(Given records Opens)
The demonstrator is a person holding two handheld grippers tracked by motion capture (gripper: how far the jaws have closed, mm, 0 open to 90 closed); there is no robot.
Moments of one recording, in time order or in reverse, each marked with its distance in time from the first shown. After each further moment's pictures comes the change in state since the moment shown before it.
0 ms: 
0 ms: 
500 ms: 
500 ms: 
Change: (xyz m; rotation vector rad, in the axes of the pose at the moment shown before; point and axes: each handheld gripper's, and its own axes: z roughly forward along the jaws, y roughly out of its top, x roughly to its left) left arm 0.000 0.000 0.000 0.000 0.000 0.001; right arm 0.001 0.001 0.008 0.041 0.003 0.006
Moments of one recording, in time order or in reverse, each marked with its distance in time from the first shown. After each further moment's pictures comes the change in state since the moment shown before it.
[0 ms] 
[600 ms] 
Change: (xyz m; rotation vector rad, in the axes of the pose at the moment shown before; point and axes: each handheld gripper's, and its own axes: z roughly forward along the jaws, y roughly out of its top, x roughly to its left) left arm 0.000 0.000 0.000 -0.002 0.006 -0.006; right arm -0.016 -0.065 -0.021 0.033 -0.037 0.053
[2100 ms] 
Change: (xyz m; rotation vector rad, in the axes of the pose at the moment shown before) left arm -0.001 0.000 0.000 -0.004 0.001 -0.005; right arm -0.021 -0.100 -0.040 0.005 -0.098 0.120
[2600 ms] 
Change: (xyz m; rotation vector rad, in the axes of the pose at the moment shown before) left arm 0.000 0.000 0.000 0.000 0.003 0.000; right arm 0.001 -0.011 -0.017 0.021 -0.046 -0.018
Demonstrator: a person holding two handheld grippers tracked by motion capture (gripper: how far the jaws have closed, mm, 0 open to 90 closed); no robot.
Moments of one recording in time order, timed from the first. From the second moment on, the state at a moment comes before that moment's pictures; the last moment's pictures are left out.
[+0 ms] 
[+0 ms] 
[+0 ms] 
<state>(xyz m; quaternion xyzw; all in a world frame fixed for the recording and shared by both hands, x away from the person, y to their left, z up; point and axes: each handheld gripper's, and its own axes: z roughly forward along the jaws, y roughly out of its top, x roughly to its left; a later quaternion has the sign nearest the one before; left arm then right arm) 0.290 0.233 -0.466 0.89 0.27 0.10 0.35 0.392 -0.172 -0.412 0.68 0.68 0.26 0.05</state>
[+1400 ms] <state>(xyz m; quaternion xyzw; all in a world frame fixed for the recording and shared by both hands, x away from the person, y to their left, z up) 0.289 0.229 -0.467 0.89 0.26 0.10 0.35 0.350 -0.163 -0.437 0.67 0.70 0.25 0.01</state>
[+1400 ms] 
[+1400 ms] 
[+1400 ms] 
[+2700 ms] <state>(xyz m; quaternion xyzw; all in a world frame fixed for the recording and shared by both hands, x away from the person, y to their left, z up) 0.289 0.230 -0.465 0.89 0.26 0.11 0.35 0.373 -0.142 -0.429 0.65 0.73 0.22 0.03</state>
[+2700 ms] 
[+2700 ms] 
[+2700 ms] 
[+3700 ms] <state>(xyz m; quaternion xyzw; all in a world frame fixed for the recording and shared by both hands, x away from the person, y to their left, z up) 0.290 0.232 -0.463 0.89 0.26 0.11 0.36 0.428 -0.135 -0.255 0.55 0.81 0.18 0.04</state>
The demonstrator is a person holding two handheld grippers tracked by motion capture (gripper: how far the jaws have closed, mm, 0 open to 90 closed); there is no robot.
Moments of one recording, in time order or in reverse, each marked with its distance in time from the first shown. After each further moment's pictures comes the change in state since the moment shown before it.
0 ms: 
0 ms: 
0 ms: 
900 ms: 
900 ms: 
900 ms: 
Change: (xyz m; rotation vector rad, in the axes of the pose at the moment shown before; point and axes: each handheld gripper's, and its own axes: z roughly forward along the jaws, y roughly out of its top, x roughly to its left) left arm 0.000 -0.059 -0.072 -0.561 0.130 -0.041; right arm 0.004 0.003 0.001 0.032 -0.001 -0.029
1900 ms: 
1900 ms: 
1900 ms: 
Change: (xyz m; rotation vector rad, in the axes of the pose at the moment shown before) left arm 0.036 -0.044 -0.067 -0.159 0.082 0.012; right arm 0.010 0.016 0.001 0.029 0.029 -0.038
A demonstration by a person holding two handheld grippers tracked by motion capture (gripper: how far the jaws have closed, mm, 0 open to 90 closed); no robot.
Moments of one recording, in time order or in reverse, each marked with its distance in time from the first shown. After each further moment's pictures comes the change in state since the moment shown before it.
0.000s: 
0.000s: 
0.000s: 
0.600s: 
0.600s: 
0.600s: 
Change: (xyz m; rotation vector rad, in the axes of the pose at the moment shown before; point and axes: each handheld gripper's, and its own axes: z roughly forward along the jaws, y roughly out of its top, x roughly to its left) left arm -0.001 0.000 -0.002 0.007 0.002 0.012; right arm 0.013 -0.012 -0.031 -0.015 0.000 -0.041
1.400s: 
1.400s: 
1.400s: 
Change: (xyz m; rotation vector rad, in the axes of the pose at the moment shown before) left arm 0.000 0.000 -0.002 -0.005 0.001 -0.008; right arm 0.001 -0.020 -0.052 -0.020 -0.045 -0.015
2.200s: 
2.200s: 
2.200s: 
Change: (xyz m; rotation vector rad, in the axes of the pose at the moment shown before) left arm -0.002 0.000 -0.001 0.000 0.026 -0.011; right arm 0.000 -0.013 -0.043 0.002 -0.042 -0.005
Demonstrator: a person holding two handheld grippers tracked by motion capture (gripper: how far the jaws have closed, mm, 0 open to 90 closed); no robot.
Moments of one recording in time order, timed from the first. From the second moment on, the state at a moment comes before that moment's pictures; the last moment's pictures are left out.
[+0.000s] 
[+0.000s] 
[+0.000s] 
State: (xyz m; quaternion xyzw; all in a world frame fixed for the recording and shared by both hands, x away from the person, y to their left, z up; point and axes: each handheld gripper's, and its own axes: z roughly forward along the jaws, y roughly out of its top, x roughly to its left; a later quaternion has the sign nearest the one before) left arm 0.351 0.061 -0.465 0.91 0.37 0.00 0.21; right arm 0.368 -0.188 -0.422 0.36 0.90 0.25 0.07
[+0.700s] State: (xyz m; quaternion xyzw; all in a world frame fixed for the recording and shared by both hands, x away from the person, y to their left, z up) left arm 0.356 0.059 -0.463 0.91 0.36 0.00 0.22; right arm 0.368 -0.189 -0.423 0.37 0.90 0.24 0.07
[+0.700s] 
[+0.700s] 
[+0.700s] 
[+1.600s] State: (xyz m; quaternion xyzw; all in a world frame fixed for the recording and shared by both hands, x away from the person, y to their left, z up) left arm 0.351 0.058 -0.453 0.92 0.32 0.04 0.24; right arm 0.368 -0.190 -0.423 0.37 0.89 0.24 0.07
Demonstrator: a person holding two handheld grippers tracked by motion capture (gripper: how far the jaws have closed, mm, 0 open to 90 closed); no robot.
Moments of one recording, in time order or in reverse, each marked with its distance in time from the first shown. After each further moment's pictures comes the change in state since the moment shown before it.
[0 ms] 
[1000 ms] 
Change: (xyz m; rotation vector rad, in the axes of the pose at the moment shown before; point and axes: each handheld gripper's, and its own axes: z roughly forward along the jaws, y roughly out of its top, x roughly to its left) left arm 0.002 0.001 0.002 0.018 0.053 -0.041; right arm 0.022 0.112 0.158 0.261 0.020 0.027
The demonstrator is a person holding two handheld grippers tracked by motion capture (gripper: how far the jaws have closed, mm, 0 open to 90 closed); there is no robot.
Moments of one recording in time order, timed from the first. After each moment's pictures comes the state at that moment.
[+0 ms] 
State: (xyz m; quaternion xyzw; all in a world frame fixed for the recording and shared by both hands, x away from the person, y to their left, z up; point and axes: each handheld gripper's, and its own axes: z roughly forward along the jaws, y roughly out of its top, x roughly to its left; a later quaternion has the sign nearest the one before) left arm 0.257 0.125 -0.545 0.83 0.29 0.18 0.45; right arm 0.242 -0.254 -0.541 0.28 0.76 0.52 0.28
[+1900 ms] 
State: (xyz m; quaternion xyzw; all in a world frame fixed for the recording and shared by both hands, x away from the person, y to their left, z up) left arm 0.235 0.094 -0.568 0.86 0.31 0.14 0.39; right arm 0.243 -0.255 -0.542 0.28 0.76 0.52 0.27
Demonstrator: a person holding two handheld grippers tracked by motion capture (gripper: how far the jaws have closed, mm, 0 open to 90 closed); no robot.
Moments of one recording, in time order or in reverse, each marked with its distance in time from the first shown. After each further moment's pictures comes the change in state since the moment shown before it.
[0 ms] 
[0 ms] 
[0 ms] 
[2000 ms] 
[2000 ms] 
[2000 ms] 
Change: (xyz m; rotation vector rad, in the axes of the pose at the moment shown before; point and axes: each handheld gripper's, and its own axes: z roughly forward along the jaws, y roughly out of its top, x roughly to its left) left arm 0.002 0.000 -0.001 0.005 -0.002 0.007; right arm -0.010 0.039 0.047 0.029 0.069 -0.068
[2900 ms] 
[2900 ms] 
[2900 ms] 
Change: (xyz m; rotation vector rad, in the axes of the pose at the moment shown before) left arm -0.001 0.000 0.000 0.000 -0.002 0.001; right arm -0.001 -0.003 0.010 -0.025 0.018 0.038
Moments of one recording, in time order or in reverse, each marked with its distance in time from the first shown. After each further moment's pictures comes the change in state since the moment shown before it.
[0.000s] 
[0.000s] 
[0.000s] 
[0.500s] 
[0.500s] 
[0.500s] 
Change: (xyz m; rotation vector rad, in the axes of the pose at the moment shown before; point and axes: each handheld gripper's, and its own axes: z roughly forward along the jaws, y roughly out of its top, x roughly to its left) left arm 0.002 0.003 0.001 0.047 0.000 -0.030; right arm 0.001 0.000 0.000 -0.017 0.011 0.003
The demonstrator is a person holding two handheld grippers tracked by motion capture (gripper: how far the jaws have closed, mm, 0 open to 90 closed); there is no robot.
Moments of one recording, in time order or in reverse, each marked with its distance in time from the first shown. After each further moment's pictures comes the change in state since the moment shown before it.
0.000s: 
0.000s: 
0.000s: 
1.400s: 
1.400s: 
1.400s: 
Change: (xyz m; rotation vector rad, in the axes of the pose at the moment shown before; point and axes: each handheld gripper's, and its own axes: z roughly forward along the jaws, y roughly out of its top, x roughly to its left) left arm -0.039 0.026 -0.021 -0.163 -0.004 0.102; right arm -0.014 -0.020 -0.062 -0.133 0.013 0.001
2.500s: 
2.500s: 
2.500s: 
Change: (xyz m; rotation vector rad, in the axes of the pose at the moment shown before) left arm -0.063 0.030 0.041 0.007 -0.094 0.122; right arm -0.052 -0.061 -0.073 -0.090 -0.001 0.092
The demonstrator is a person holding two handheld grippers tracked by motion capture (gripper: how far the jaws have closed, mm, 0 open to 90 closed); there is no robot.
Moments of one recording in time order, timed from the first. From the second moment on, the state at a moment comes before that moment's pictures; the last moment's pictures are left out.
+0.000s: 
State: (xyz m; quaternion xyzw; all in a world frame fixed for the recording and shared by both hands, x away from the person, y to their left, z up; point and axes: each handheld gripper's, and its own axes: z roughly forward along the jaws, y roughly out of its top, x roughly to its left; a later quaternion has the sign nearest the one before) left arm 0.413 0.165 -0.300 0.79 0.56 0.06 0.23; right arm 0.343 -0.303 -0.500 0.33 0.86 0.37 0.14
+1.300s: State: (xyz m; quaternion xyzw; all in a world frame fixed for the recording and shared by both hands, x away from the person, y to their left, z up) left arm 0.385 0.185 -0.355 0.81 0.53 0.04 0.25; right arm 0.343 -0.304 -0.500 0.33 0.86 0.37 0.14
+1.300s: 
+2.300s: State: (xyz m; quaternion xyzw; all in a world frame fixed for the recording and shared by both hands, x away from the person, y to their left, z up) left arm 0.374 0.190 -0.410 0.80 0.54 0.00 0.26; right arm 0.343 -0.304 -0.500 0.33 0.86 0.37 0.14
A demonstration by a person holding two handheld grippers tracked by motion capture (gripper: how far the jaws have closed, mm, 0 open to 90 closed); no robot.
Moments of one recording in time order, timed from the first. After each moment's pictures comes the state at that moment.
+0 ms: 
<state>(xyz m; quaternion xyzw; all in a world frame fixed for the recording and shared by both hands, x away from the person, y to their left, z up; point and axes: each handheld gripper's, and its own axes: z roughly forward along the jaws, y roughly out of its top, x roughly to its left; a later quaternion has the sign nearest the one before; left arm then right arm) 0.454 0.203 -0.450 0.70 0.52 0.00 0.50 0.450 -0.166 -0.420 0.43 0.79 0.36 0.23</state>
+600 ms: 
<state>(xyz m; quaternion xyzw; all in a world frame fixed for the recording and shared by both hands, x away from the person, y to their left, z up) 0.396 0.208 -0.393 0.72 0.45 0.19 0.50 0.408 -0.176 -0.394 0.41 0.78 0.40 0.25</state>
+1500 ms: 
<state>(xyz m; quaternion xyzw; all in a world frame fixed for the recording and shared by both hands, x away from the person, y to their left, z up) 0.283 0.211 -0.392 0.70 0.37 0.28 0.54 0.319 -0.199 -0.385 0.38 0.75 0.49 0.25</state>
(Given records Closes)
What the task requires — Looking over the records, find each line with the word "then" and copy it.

Your solution —
<state>(xyz m; quaternion xyzw; all in a world frame fixed for the recording and shared by both hands, x away from the person, y to their left, z up; point and axes: each handheld gripper's, and its own axes: z roughly forward along the jaws, y roughly out of its top, x roughly to its left; a later quaternion has the sign nearest the one before; left arm then right arm) 0.290 0.233 -0.466 0.89 0.27 0.10 0.35 0.392 -0.172 -0.412 0.68 0.68 0.26 0.05</state>
<state>(xyz m; quaternion xyzw; all in a world frame fixed for the recording and shared by both hands, x away from the person, y to their left, z up; point and axes: each handheld gripper's, and its own axes: z roughly forward along the jaws, y roughly out of its top, x roughly to its left; a later quaternion has the sign nearest the one before; left arm then right arm) 0.454 0.203 -0.450 0.70 0.52 0.00 0.50 0.450 -0.166 -0.420 0.43 0.79 0.36 0.23</state>

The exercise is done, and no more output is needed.